THE PROBLEM — In the listing below, pick out lines with "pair".
<<<<
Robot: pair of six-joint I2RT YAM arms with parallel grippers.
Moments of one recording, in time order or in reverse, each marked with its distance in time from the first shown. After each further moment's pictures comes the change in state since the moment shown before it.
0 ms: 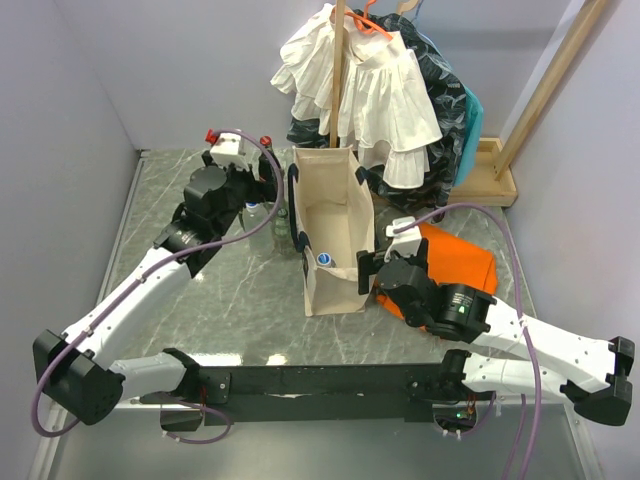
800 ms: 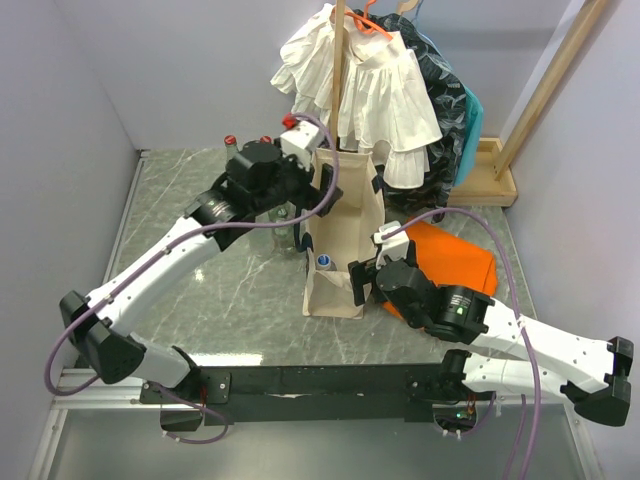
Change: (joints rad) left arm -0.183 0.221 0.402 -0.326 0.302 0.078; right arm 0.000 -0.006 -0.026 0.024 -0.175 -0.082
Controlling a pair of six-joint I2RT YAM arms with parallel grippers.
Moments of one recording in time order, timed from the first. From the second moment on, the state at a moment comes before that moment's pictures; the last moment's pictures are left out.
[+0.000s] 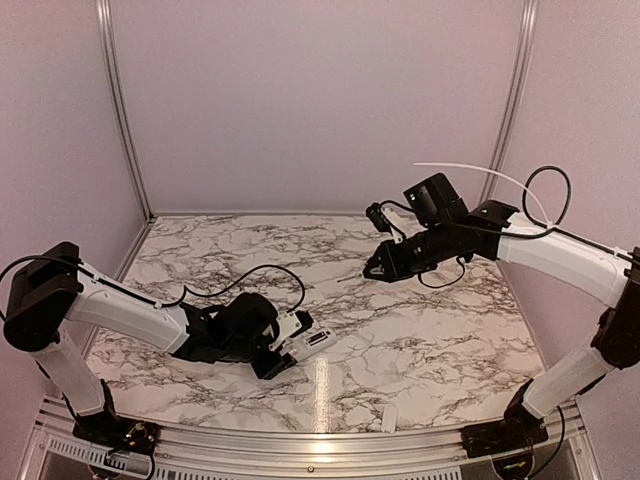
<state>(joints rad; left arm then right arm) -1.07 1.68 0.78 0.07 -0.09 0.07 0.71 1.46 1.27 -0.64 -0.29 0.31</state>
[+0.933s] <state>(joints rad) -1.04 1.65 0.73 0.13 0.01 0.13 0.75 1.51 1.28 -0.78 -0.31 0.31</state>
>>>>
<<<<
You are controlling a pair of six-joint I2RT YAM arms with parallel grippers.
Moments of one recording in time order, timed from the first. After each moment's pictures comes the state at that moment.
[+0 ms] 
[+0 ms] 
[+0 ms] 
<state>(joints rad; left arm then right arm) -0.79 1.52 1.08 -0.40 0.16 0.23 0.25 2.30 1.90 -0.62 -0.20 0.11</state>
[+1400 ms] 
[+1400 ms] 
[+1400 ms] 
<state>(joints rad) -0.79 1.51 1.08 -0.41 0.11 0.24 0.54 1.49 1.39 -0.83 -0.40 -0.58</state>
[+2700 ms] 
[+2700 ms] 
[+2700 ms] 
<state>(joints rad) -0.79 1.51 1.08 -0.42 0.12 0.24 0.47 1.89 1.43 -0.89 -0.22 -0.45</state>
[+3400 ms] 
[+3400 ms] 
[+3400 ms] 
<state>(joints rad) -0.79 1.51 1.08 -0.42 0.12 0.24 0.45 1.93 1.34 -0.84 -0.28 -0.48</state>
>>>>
SOLUTION FOR THIS EXERCISE —
Robot: pair of six-joint I2RT YAM arms with parallel grippers.
Controlling a pair of six-joint I2RT YAM arms with parallel grippers.
You are controlling a pair of six-joint I2RT YAM arms with parallel grippers.

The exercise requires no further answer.